WHAT YOU ARE ASKED TO DO:
Could you copy each line of the entries that contains "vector"?

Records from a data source
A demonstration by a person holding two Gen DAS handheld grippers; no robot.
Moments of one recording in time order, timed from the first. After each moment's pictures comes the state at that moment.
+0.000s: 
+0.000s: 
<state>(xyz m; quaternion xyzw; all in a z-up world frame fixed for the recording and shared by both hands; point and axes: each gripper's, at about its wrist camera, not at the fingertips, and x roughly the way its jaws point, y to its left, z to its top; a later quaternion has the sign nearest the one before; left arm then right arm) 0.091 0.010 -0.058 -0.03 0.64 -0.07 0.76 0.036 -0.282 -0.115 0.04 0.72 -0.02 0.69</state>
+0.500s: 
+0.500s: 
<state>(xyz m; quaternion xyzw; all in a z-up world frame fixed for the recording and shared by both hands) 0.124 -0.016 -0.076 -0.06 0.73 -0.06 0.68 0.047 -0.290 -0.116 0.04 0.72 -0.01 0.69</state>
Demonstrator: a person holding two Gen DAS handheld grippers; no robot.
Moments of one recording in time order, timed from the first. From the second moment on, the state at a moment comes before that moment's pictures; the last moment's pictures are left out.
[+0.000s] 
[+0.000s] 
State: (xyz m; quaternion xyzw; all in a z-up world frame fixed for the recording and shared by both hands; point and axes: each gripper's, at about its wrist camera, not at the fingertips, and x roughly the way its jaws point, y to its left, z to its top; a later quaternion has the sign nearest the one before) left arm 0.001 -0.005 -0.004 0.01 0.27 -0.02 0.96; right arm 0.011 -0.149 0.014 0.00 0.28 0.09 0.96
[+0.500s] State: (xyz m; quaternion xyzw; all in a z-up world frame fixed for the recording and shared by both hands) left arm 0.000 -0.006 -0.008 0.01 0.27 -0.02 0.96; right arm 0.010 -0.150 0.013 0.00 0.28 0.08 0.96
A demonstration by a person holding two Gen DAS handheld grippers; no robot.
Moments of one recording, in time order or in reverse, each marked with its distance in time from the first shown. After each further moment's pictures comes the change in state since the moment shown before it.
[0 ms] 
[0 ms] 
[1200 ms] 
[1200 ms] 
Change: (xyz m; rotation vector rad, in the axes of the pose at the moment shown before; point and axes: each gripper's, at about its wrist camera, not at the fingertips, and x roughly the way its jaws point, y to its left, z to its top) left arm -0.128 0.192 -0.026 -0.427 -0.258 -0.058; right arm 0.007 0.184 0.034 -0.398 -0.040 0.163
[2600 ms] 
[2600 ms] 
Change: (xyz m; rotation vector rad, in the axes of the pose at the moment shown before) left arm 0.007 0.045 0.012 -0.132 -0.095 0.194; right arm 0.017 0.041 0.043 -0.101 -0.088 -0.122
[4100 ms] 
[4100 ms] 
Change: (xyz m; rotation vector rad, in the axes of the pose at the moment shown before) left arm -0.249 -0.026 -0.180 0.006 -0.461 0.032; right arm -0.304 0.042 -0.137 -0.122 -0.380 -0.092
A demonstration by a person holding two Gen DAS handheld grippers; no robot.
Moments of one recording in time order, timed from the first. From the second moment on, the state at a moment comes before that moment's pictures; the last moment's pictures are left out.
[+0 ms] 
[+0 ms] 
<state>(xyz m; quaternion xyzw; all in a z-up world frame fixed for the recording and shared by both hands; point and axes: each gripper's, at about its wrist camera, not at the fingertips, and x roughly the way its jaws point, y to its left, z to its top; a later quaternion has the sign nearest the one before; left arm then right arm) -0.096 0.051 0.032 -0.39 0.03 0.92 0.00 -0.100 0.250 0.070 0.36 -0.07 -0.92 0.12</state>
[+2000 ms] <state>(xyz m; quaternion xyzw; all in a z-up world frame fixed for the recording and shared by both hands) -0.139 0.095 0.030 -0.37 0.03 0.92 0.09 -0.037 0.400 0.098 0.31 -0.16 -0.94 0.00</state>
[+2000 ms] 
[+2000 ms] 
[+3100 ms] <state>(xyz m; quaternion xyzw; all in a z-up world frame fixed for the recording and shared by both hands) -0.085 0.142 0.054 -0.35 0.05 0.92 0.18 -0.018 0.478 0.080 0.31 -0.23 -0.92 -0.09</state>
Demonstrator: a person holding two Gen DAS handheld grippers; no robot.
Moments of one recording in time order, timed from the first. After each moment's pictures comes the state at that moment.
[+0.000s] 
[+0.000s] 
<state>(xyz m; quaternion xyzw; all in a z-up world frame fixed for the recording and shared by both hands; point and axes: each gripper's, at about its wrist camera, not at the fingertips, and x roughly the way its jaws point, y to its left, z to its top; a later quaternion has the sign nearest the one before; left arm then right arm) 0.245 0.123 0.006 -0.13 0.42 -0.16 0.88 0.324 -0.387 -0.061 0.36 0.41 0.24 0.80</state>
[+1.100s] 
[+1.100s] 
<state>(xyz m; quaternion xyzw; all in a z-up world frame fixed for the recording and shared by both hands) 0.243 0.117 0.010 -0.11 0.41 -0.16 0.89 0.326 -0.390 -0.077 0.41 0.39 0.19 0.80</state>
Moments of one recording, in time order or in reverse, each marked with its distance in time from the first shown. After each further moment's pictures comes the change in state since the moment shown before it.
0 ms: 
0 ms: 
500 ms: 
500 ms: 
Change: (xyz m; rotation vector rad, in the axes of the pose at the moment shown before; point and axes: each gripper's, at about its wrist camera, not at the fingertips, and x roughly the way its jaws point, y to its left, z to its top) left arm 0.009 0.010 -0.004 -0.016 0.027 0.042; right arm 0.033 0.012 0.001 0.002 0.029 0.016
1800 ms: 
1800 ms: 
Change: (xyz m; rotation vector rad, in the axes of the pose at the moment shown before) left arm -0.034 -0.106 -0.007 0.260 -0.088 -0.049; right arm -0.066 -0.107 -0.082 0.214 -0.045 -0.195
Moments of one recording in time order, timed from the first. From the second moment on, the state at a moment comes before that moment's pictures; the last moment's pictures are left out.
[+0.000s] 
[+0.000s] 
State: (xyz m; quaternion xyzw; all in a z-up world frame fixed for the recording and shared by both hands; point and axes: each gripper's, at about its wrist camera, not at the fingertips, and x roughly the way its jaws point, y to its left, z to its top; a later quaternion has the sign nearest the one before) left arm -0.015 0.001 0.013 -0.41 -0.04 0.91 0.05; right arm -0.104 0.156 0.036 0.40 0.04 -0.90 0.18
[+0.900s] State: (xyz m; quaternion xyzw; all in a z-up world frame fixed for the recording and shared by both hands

ANSWER BOX:
Change: (xyz m; rotation vector rad, in the axes of the pose at the moment shown before; point and axes: each gripper's, at about its wrist camera, not at the fingertips, and x roughly the way its jaws point, y to its left, z to its top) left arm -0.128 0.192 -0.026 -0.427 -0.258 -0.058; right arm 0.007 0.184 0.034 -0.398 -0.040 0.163
Change: (xyz m; rotation vector rad, in the axes of the pose at the moment shown before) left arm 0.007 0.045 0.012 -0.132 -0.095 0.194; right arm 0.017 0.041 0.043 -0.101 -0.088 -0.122
Change: (xyz m; rotation vector rad, in the axes of the pose at the moment shown before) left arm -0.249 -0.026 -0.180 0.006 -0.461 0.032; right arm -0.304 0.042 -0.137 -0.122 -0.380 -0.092
Change: (xyz m; rotation vector rad, in the axes of the pose at the moment shown before; point and axes: each gripper's, at about its wrist camera, not at the fingertips, and x roughly the way its jaws point, y to its left, z to its top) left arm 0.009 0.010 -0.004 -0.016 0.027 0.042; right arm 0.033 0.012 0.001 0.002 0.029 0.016
Change: (xyz m; rotation vector rad, in the axes of the pose at the moment shown before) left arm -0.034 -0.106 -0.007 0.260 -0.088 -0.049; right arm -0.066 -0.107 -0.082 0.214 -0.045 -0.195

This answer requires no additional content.